Lovelace was held in high regard by her peers. In an 1843 letter to Michael Faraday, Babbage referred to her as “that Enchantress who has thrown her magical spell around the most abstract of Sciences and has grasped it with a force which few masculine intellects (in our own country at least) could have exerted over it.”

Personal Life
Ada Lovelace’s socialite-like personal life was in sharp contrast to her isolated childhood and dedication to the study of mathematics and science. Along with Charles Babbage, her close friends included kaleidoscope creator Sir David Brewster, electric motor inventor Michael Faraday, and popular novelist Charles Dickens. In 1832, at age 17, Ada became a regular celebrity at the Court of King William IV, where she was known as “a popular belle of the season” and celebrated for her “brilliant mind.”

In July 1835, Lovelace married William, 8th Baron King, becoming Lady King. Between 1836 and 1839, the couple had three children: Byron, Annabella, and Ralph Gordon. In 1838, Ada became Countess of Lovelace when William IV made her husband the Earl of Lovelace. Typical of members of the English aristocracy of the day, the family lived seasonally in three homes, including mansions located in Surry and London, and on a sizeable estate on Scotland’s Loch Torridon.

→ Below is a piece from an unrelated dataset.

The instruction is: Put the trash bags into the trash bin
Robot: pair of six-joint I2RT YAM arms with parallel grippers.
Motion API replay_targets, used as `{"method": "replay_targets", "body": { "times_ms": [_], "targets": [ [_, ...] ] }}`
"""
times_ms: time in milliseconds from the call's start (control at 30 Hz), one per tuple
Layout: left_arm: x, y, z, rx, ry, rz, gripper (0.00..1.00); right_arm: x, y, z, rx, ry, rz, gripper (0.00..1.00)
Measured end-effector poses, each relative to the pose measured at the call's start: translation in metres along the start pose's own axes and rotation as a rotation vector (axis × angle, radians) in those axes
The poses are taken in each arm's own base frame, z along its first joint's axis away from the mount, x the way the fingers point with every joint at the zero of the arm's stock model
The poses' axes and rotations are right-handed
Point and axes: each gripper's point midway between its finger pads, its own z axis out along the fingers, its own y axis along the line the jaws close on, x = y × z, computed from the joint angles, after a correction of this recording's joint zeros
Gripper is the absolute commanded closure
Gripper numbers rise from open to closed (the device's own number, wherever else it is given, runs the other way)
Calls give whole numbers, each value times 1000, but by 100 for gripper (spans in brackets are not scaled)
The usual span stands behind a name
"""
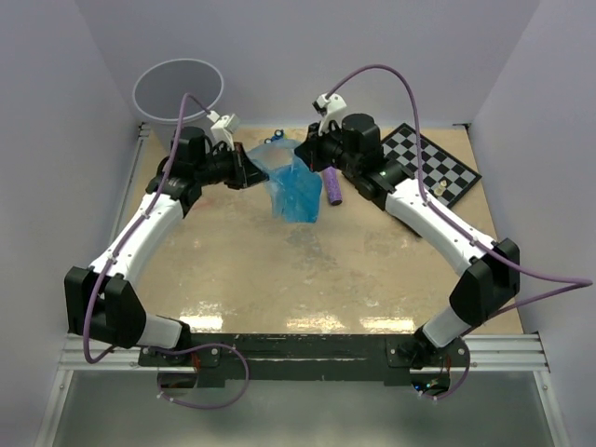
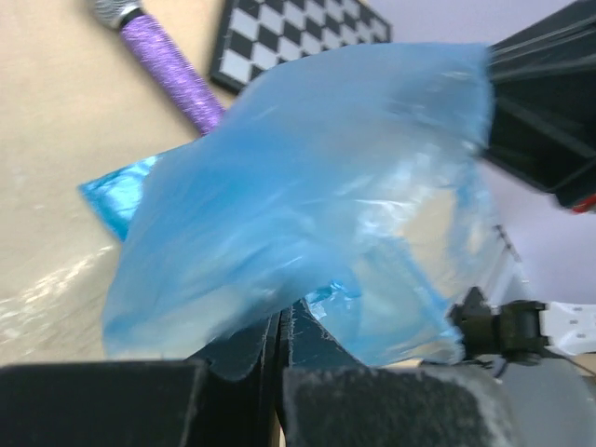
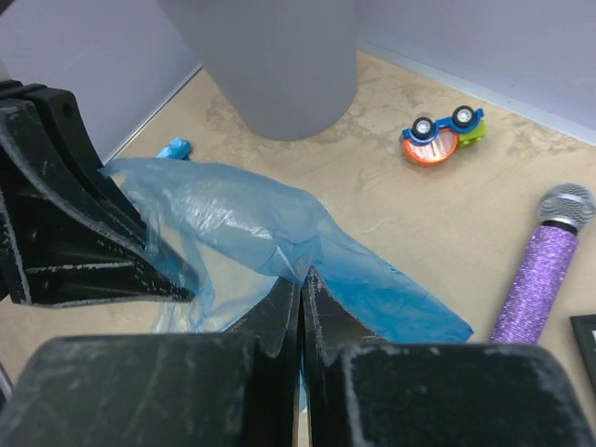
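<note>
A trash bag (image 1: 296, 191) of thin blue film hangs stretched between my two grippers above the back middle of the table. My left gripper (image 1: 250, 173) is shut on its left edge; in the left wrist view the jaws (image 2: 282, 315) pinch the film and the trash bag (image 2: 307, 196) billows across the frame. My right gripper (image 1: 304, 155) is shut on the bag's right side, and its jaws (image 3: 303, 277) clamp a fold of the trash bag (image 3: 251, 219). The grey trash bin (image 1: 168, 84) stands at the back left, behind the left gripper, and shows close by as the trash bin (image 3: 270, 56).
A purple glittery microphone (image 1: 333, 187) lies just right of the bag, also the microphone (image 3: 543, 272). A chessboard (image 1: 435, 164) sits at the back right. A small toy car (image 3: 442, 136) and a small blue scrap (image 3: 173, 148) lie near the bin.
</note>
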Motion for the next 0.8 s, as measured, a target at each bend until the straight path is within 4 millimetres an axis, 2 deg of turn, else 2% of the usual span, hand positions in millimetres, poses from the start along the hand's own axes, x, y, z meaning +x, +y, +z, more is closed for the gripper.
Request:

During the late 1840s, even as her acclaim as an accomplished mathematician grew, Lovelace became the subject of scandals arising from rumors of her involvement in extra-marital romantic affairs and an uncontrollable secret gambling habit. By 1851, she had reportedly lost the modern equivalent of nearly $400,000.00 betting on horse racing. Hoping to recoup her losses, Ada created a complex mathematical formula for winning at the track and convinced a syndicate of her male friends, including Charles Babbage, to bankroll her efforts to use it. However, as with all such “sure-fire” gambling systems, Ada’s was doomed to failure. Her mounting losses from making big bets on slow horses left her deeply in debt to the syndicate and forced her to reveal her gambling habit to her husband.